**What you have to do**
Using the records that appear below, write out exactly the lines from the one with "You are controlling" through the one with "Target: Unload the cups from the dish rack", keeping both end lines.

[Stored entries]
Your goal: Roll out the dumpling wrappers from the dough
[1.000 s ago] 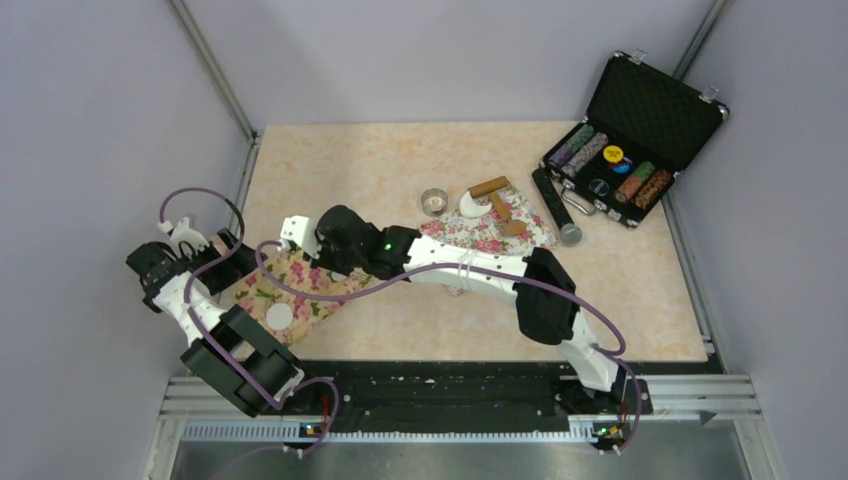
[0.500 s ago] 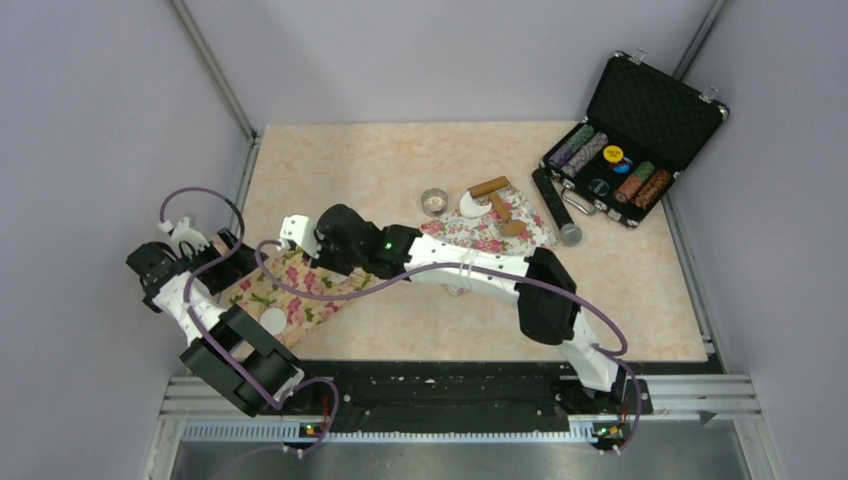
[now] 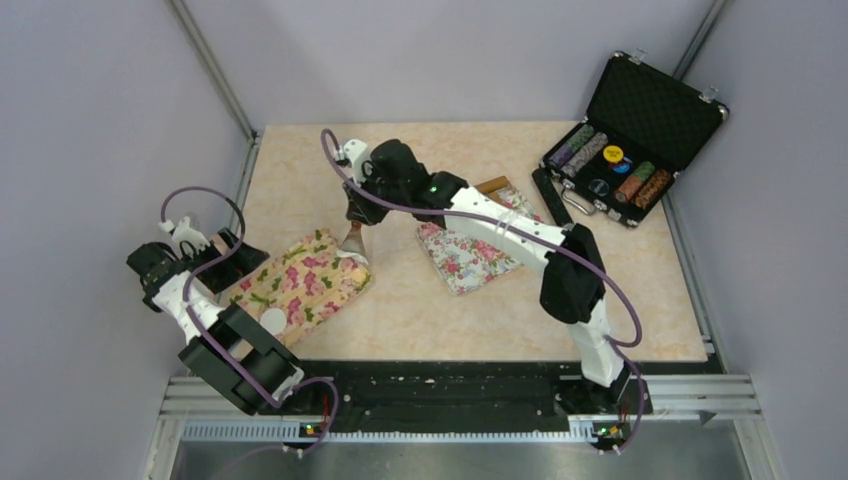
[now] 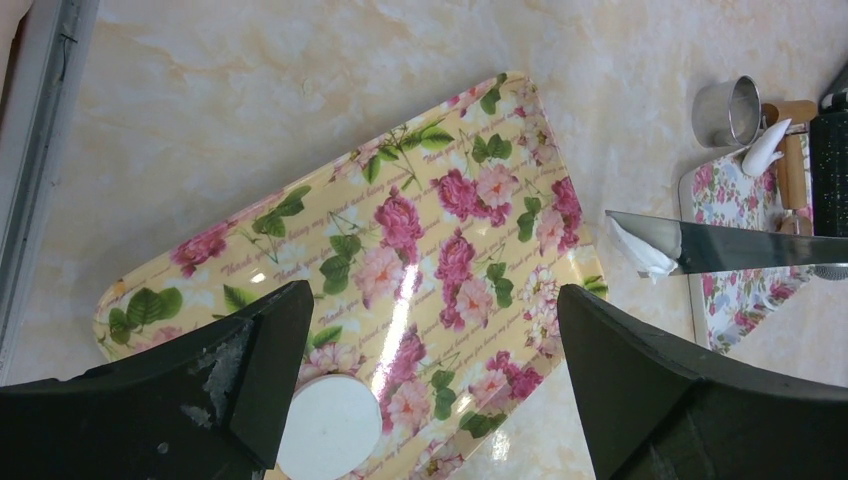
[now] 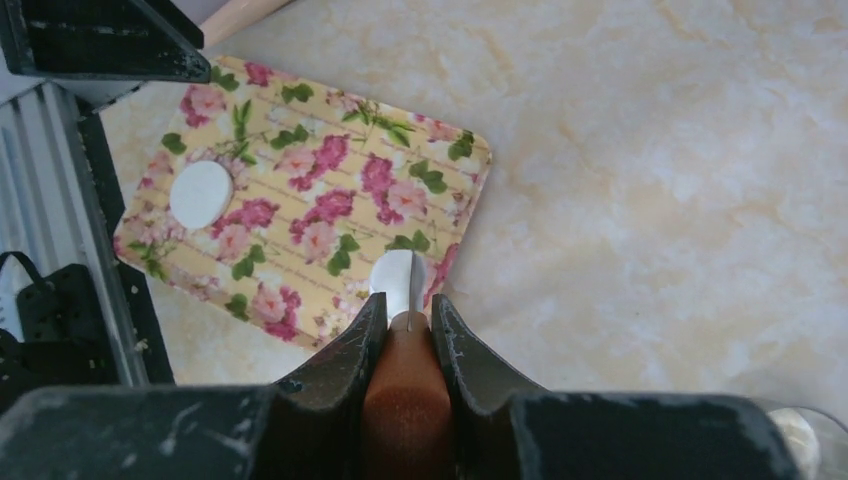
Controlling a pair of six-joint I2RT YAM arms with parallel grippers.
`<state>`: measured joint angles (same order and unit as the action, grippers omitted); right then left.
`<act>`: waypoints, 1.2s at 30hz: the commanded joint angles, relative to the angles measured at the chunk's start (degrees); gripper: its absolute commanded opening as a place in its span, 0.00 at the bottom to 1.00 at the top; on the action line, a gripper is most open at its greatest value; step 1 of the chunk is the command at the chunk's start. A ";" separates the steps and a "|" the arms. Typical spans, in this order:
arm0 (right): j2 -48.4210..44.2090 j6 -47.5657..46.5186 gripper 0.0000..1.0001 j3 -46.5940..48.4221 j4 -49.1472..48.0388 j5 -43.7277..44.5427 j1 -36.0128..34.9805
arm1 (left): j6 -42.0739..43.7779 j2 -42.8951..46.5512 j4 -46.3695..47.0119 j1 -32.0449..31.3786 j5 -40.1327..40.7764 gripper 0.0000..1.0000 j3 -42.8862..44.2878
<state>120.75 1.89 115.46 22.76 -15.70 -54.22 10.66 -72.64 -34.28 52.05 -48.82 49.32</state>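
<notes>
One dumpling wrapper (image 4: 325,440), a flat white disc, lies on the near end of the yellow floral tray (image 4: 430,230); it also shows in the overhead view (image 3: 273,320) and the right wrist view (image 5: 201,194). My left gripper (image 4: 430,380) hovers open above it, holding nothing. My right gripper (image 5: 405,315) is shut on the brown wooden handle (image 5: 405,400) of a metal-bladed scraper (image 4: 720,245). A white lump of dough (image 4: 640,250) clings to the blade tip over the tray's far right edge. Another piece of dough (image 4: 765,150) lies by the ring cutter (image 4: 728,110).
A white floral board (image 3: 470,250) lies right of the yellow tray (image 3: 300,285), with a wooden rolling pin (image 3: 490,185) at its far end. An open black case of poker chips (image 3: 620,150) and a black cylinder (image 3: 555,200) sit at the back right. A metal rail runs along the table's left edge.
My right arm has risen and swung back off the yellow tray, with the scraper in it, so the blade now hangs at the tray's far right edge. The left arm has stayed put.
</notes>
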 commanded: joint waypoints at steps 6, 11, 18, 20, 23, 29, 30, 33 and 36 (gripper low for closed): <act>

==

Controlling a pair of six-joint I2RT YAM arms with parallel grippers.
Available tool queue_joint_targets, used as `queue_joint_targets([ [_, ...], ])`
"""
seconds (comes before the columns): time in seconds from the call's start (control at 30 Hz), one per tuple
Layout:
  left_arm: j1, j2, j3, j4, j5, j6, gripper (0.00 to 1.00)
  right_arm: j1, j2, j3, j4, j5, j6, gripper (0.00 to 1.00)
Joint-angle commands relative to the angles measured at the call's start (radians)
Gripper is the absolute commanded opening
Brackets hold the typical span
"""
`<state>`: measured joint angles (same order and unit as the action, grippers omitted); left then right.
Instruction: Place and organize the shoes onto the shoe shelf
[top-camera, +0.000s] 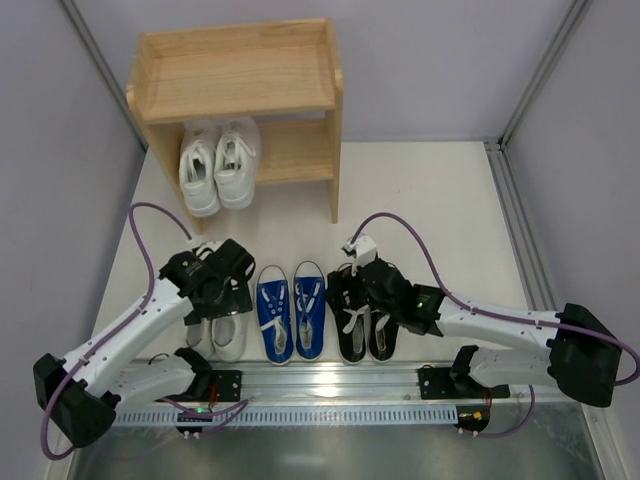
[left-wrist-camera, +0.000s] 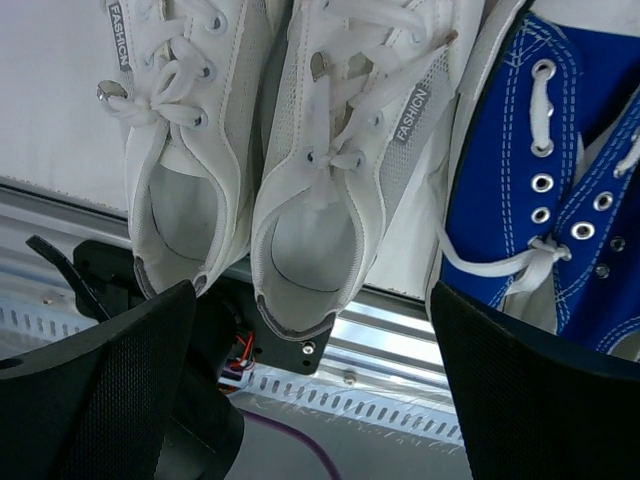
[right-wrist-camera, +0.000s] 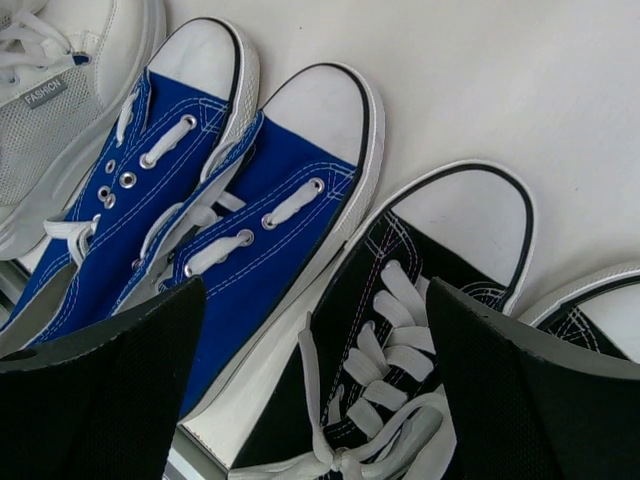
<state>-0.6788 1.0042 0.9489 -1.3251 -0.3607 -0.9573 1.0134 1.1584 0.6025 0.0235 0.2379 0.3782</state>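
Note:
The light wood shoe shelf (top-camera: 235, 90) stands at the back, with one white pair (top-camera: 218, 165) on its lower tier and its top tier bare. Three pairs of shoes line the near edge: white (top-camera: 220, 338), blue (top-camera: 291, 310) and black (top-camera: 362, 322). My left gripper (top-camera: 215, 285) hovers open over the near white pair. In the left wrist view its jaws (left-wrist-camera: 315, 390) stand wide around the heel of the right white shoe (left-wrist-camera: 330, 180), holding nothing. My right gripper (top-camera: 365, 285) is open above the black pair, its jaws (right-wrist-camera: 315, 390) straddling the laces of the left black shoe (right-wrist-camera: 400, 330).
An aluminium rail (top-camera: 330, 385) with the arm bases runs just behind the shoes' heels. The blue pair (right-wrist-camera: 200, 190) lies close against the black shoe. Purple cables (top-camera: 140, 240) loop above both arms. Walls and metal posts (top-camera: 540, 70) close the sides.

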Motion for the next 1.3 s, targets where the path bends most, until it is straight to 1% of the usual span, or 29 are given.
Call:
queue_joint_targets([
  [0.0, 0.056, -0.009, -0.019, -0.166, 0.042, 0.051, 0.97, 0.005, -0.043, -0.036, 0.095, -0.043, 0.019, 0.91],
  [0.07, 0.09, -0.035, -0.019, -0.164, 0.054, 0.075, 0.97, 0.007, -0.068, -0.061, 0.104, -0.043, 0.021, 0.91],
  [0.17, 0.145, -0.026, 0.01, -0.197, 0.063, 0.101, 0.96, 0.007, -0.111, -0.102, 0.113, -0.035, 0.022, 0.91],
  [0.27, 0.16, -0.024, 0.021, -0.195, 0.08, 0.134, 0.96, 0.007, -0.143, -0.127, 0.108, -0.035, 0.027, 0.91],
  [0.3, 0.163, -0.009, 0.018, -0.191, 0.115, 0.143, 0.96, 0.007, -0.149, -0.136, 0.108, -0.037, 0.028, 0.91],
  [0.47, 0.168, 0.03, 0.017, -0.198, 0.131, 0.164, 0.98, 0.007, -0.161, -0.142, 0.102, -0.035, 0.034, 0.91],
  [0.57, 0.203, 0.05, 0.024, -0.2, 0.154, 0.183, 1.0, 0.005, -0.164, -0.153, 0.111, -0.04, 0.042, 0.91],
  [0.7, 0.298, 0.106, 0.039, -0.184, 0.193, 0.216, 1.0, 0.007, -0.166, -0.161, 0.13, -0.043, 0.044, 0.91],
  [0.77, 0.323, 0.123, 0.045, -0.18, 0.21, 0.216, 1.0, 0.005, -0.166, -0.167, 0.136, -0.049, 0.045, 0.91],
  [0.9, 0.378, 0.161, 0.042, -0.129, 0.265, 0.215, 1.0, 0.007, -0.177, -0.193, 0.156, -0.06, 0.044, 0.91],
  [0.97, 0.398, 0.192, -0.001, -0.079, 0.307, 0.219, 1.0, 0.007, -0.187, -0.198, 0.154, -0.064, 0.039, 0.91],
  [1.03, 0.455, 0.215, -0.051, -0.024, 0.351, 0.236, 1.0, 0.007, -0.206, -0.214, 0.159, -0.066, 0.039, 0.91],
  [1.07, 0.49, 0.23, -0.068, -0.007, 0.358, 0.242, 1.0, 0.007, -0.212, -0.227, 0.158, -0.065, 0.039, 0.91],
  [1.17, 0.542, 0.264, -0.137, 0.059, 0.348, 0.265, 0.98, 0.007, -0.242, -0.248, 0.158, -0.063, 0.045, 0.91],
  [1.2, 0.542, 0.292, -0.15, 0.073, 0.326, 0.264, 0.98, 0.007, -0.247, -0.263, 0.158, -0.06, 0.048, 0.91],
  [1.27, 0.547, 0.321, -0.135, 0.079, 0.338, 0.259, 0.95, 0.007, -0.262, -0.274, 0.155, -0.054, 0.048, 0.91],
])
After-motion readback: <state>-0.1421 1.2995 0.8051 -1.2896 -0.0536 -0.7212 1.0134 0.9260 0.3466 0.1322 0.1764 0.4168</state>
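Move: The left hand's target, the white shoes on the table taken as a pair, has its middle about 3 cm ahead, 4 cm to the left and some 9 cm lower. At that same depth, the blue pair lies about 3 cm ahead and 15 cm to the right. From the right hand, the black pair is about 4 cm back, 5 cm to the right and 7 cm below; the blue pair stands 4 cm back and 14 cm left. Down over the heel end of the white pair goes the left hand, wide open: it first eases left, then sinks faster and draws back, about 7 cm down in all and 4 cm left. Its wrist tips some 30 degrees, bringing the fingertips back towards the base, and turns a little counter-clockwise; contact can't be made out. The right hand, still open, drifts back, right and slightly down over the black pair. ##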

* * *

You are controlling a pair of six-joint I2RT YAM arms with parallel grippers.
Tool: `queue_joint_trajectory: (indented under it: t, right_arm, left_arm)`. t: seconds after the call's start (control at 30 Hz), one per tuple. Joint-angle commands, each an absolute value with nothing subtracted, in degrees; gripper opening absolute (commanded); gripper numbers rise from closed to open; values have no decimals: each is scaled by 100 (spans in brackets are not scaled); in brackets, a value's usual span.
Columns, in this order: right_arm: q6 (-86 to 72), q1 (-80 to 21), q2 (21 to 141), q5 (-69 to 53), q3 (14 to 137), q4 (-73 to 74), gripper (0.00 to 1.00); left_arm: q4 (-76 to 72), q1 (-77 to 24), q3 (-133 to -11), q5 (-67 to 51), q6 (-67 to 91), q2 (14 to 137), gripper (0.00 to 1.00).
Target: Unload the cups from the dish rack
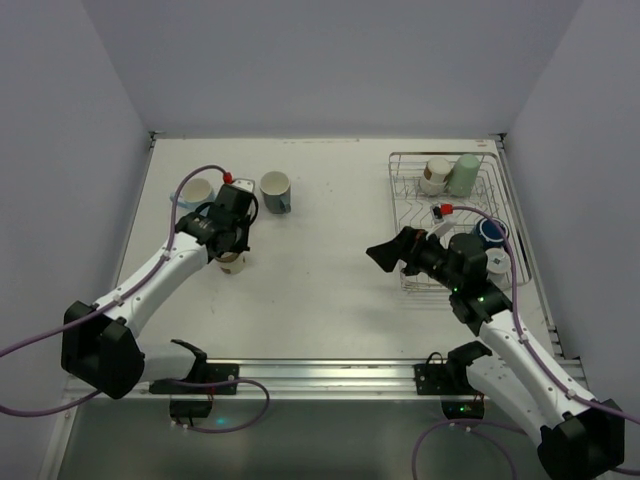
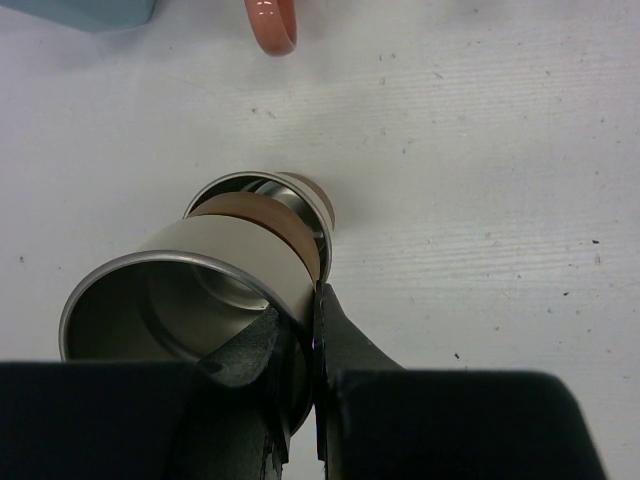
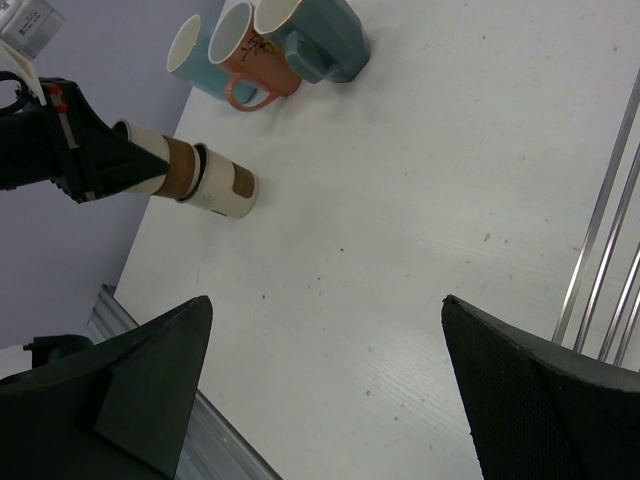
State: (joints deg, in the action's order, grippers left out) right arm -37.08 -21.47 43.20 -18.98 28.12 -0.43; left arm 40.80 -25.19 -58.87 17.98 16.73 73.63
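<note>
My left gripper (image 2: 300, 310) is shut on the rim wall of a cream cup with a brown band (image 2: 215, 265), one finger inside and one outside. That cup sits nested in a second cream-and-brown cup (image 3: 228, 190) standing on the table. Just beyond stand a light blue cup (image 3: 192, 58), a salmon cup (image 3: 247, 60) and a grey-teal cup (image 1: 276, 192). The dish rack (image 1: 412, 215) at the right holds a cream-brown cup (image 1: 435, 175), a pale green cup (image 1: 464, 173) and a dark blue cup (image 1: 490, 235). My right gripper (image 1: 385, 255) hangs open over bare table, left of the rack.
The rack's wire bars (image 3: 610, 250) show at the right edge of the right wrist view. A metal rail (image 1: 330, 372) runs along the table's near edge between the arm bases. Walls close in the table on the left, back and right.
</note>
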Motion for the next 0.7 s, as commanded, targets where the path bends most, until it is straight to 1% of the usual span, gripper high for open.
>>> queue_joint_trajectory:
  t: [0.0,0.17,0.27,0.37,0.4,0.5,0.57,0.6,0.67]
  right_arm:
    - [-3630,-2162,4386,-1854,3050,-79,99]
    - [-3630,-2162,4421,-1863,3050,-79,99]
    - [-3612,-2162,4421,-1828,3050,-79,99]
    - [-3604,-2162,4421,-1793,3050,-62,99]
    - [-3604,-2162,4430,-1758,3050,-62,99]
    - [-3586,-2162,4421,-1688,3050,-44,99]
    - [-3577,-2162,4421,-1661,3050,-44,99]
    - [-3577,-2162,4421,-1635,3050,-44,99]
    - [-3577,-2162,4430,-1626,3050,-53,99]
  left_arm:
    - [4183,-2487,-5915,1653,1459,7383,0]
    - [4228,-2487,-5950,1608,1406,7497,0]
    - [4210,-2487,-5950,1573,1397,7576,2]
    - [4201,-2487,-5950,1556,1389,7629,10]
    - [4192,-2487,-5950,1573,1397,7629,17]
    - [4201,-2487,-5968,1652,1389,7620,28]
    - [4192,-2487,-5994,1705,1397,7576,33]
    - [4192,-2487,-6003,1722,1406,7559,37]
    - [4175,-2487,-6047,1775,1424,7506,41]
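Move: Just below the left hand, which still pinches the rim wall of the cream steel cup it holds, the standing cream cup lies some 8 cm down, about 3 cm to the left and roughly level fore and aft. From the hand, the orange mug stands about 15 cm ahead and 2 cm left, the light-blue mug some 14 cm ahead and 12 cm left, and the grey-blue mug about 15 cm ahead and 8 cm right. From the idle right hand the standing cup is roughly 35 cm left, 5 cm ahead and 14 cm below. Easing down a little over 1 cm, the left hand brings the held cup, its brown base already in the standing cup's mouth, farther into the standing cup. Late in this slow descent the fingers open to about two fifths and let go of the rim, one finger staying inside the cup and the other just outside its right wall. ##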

**Reply**
You are controlling a pair of six-joint I2RT YAM arms with parallel grippers.
Tool: `queue_joint_trajectory: (indented under it: t, right_arm, left_arm)`. t: seconds after the call's start (control at 30 Hz), one per tuple. Joint-angle commands, each an absolute value with nothing subtracted, in degrees; gripper opening absolute (commanded); gripper numbers rise from closed to open; values have no decimals: each is scaled by 100 (spans in brackets are not scaled); in brackets, a value's usual span.
Columns, in this order: right_arm: q6 (-86 to 72), q1 (-80 to 21), q2 (21 to 141), q5 (-69 to 53), q3 (14 to 137), q4 (-73 to 74), gripper (0.00 to 1.00); left_arm: q4 (-76 to 72), q1 (-77 to 24), q3 (-133 to -11), q5 (-67 to 51), q6 (-67 to 91), q2 (14 to 137), gripper (0.00 to 1.00).
Target: Unload the cups from the dish rack

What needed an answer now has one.